## WHAT YOU WILL DO
Return each line of the listing that follows in which the string "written" can be found.

Start of THE INPUT

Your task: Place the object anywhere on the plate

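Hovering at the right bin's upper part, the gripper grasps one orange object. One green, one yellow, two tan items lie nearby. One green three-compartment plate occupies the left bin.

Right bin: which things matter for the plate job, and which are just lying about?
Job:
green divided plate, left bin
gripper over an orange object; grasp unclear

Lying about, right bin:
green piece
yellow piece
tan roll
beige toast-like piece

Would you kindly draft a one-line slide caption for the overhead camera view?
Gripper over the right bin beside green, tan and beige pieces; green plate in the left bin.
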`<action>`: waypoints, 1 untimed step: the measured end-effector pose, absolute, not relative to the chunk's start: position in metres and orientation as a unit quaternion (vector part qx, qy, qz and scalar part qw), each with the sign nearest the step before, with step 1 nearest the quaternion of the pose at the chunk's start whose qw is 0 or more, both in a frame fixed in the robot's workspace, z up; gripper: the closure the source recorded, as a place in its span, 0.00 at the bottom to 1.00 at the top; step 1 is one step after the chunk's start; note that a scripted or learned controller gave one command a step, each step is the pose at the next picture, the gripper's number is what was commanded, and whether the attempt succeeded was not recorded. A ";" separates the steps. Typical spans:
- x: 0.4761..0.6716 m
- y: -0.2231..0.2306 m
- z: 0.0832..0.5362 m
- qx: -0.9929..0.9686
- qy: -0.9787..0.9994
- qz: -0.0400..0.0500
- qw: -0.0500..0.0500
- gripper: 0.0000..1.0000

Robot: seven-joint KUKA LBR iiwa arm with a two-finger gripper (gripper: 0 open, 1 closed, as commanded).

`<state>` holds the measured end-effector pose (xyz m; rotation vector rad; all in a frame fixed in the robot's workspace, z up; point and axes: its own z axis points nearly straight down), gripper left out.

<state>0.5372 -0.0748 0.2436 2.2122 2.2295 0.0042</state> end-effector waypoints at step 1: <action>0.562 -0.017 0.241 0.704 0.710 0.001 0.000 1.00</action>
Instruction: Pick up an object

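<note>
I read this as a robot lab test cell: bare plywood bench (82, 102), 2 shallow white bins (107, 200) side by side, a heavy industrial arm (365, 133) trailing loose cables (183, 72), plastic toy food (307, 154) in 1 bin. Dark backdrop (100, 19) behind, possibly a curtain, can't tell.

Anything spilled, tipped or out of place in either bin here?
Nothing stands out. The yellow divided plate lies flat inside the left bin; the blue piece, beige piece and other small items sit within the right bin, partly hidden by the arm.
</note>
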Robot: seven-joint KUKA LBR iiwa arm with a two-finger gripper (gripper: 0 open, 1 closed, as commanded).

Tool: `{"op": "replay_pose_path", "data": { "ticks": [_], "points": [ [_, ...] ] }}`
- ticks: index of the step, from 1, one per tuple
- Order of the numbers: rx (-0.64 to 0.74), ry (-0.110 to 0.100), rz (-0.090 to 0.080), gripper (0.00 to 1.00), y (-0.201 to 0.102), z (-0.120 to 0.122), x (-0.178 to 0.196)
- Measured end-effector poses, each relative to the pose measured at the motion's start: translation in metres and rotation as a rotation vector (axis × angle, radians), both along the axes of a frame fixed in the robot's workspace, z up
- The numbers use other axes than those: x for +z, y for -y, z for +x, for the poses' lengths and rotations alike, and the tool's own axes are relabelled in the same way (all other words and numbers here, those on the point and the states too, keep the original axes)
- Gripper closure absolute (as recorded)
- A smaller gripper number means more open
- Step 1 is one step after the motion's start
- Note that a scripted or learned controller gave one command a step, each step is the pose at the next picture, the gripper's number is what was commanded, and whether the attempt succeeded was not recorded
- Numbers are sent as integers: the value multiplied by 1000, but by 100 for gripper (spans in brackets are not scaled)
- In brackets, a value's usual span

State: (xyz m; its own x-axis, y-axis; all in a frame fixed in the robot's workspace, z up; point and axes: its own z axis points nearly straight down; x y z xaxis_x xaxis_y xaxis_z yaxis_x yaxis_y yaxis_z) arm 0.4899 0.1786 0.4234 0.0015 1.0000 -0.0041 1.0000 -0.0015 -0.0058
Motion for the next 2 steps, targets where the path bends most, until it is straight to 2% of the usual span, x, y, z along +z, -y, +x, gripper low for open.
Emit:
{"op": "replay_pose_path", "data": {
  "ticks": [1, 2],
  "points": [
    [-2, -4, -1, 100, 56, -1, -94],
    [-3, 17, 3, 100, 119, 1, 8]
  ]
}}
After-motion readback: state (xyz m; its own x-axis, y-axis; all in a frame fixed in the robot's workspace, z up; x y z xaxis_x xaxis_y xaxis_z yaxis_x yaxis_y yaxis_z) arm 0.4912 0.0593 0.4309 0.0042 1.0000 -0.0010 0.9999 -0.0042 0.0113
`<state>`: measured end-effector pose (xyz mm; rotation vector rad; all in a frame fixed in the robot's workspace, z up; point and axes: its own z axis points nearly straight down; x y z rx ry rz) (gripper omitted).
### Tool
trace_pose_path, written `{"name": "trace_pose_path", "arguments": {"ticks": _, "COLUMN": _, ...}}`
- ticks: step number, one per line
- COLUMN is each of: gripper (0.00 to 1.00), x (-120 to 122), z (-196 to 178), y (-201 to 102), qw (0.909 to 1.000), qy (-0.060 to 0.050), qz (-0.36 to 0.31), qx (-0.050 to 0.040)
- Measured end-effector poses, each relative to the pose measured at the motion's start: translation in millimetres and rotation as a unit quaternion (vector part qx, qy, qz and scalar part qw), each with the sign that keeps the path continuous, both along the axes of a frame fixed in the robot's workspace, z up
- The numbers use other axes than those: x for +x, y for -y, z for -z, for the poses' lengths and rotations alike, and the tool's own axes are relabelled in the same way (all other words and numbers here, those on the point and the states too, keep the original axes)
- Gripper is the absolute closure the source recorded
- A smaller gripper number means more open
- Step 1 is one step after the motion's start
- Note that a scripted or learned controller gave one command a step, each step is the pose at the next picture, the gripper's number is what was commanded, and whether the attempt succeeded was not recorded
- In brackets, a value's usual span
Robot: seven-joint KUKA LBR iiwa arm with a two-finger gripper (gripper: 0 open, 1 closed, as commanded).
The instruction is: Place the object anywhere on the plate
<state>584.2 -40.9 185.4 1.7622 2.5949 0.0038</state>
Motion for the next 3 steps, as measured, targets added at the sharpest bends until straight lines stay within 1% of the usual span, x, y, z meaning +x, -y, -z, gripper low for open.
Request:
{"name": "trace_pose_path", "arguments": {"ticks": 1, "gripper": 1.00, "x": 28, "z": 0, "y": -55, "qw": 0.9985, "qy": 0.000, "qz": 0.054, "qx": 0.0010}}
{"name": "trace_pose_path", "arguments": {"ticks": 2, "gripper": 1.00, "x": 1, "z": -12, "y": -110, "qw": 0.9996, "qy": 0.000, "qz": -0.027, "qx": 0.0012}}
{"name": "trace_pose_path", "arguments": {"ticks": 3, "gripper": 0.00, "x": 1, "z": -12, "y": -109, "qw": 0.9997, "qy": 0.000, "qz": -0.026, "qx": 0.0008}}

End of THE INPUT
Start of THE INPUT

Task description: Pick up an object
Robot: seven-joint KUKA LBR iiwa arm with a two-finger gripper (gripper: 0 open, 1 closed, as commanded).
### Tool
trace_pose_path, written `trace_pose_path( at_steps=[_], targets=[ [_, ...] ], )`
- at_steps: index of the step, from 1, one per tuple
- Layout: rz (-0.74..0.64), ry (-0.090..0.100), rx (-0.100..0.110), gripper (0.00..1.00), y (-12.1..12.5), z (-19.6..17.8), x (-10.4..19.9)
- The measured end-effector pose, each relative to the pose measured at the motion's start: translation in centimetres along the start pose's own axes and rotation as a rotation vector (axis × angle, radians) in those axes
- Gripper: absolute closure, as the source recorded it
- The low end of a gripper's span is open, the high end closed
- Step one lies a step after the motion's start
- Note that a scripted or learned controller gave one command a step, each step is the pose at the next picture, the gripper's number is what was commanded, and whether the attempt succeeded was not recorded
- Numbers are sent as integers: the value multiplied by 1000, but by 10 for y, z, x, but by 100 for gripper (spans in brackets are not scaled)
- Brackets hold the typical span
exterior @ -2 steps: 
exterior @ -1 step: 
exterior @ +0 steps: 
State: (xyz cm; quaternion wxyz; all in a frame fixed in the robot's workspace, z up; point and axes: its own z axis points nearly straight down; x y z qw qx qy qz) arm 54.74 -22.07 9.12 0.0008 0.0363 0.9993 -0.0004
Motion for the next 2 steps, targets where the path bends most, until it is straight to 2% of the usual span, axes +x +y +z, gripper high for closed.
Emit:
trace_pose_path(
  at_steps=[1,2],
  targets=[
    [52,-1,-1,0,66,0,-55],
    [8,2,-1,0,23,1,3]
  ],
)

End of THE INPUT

## OUTPUT OF THE EXERCISE
trace_pose_path, written `{"name": "trace_pose_path", "arguments": {"ticks": _, "COLUMN": _, ...}}`
trace_pose_path, written `trace_pose_path( at_steps=[_], targets=[ [_, ...] ], )`

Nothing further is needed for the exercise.